The entries that follow must be given again exactly, with no pictures kept.

-----

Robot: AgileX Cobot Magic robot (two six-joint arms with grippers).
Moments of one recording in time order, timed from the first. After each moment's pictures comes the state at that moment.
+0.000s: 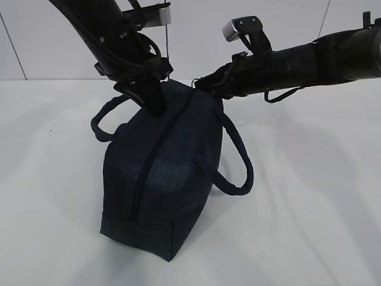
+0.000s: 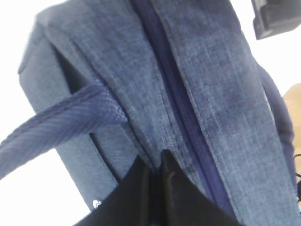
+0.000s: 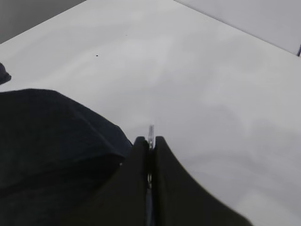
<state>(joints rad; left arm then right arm) -0.45 2.00 -1.82 -0.42 1.24 0.30 0.21 2.08 -1.46 1.54 0.73 -1.76</state>
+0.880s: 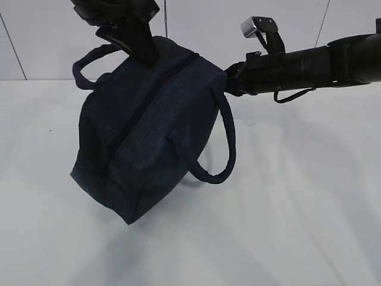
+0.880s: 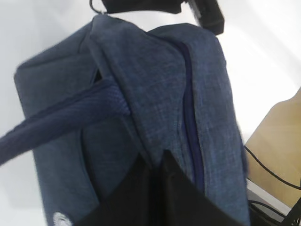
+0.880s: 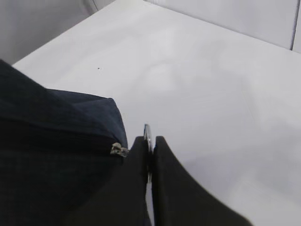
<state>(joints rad) -0.45 1.87 -1.89 -0.39 1.26 0.30 0.14 2.11 -1.47 1.59 0.81 -1.75</state>
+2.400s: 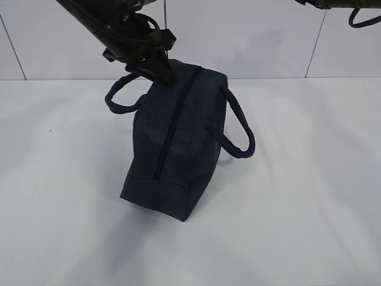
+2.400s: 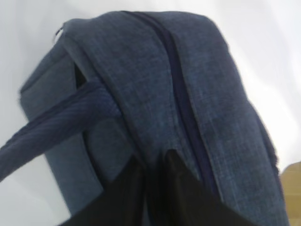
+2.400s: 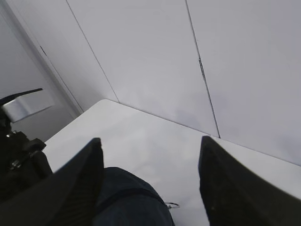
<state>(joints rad) -0.36 2.09 -1.90 -0.58 1.08 0.33 -0.03 1.82 -1.49 1.61 0.86 -1.53</state>
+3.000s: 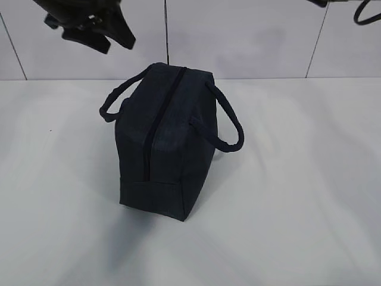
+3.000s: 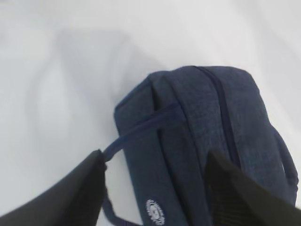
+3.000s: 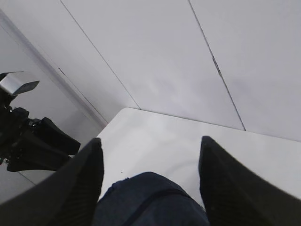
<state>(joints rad) -0.21 1.98 -1.91 -0.53 1.08 0.30 -0.03 1.77 -1.51 1.55 0.87 -1.26</state>
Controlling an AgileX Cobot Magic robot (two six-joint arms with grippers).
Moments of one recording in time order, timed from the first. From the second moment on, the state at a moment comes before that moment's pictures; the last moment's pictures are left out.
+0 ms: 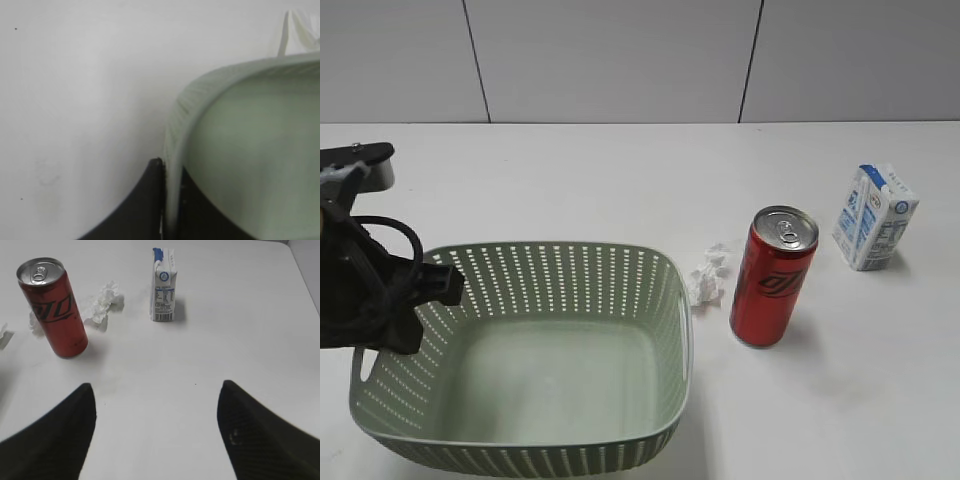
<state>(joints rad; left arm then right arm) -0.59 1.35 -0.75 -0.04 0.77 -0.54 0.05 0.02 -0.42 0.08 0.94 -0.10</state>
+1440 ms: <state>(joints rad) -0.59 1.35 -0.75 -0.05 0.77 -0.55 0.05 1.33 -1.02 0.10 0.71 -0.18</state>
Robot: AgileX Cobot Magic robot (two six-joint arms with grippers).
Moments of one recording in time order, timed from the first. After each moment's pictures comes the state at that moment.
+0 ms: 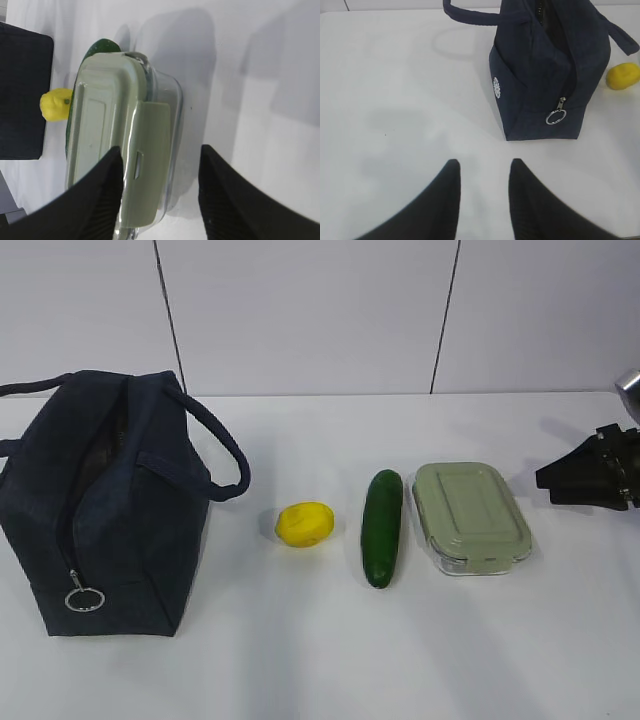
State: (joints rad) left arm -0.04 0.01 -0.51 -0.06 1.11 -0.02; right arm -0.42 2.18 -1.33 1.11 1.17 -1.11
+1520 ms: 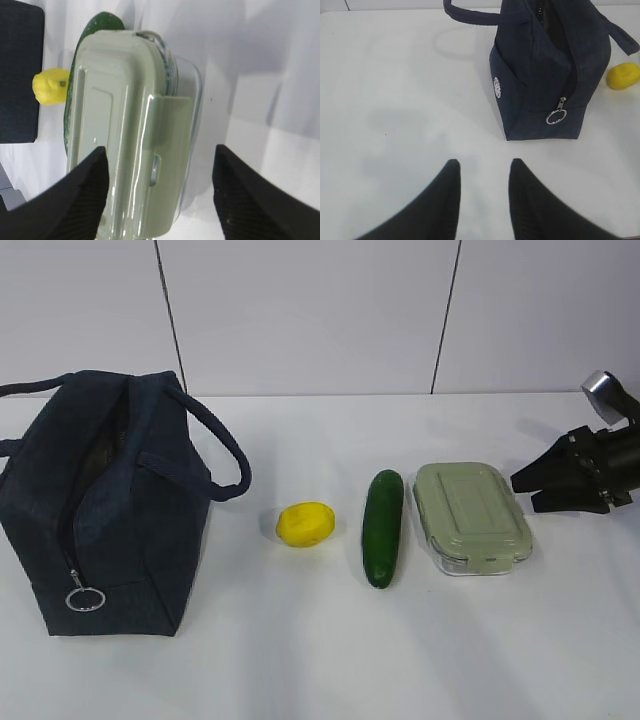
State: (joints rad) left arm -0.04 0.01 -0.51 -0.06 1.11 -0.02; right arm -0.35 2.19 -1.37 1.04 1.17 -1.03
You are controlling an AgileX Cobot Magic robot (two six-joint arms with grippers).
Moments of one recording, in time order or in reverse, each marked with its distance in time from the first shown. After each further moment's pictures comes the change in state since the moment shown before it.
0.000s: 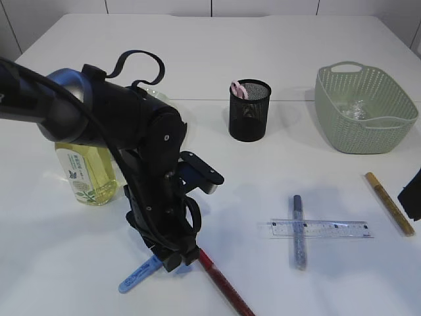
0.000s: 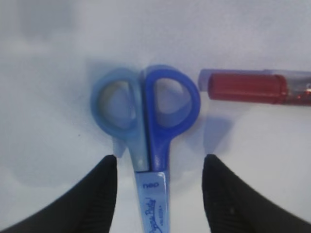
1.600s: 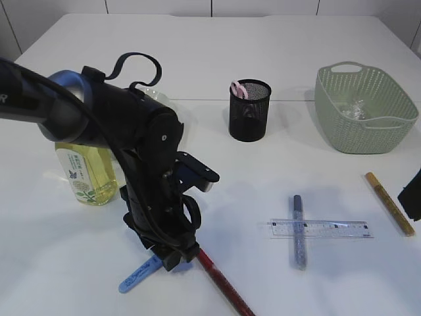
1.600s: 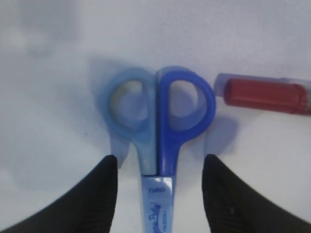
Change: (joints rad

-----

* Written response *
Robot: AgileX Cobot Magic robot (two six-joint arms with grippers).
Moments of one recording in time order, timed from the first. After each moment's pictures comes the state at that moment.
+0.000s: 
+0.000s: 
+0.000s: 
<state>(joints rad; left arm then right arm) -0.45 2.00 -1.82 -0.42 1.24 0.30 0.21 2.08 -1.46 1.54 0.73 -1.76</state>
+0.880s: 
+0.880s: 
+0.880s: 
<state>(joints rad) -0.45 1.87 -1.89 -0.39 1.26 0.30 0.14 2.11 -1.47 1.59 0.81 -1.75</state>
+2.400s: 
+2.400s: 
+2.400s: 
<state>(joints rad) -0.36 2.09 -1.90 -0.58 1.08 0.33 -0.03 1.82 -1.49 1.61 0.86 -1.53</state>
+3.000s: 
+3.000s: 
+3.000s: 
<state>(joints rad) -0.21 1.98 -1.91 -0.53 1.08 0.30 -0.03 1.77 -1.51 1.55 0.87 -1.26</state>
Controlling an AgileX Cobot Magic robot (two six-joint arms with grippers).
Moments of one recording in time order, timed from the first. From the second moment on, the state at a moment comes before that moment's pictures; the last moment's pictures are left out.
+0 ms: 
<state>(joints rad; left arm then right arm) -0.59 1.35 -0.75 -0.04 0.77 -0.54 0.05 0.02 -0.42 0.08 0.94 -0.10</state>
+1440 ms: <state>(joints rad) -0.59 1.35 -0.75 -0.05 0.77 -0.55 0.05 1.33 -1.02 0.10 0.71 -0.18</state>
Robot: AgileX Cobot Magic robot (two six-joint arms with grippers).
Moments of one recording in time order, timed from the first. After each moment's pictures comes the state at that moment.
+0 ms: 
State: (joints rad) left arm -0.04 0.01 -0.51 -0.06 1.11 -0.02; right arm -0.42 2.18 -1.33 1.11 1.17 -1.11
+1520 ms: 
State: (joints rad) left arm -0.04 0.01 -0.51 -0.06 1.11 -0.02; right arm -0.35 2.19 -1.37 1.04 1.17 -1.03
You are controlling an AgileX Cobot Magic robot (two six-joint arms with grippers).
Moments of one recording, in time order or in reverse, each marked with its distance in time from the first shown. After each further moment's pictures comes the change in state since the moment shown before it.
0.000s: 
0.000s: 
1.600s: 
1.600s: 
Change: (joints rad

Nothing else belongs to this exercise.